### Try it
A faithful, word-for-word copy of the data below is required, without pictures.

*** Opening Collected material ***

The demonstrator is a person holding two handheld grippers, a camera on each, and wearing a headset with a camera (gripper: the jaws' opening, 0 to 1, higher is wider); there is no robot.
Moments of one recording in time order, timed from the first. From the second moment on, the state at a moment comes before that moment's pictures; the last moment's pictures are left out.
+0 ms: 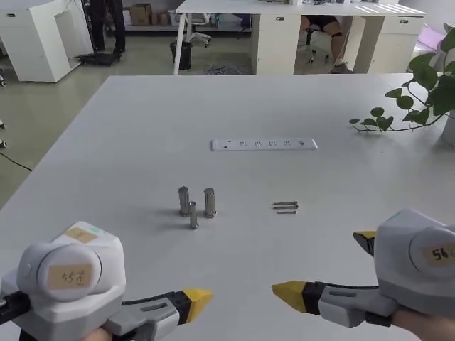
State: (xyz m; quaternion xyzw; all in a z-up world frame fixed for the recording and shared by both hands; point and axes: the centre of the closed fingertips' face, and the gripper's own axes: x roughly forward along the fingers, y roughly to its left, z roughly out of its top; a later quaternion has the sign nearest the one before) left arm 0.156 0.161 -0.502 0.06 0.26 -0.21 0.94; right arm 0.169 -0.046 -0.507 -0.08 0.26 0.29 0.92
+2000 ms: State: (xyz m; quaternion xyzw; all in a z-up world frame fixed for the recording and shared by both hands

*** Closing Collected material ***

### Answer section
The demonstrator is a person holding two handheld grippers, a camera on each, and wearing a headset with a camera (gripper: the jaws' opening, 0 to 1, higher is wider); there is no robot.
Moments of one recording in time order, timed from the first. From the second moment on, the state at a moment comes before that moment's pictures; the last moment's pictures are left out.
+0 ms: 
State: (xyz m; quaternion xyzw; all in a z-up world frame fixed for the recording and shared by both hands; point and axes: the centre of the closed fingertips' face, and the gripper's own axes: x roughly forward along the fingers, y roughly to its left, z roughly out of its top; a later quaternion has the sign nearest the one before) left arm 0.156 0.161 -0.502 0.06 0.26 -0.21 0.94; right arm 0.169 -0.046 -0.507 -0.08 0.26 0.29 0.92
+2000 ms: State: (xyz m; quaternion xyzw; all in a z-up world frame fixed for the recording and shared by both hands

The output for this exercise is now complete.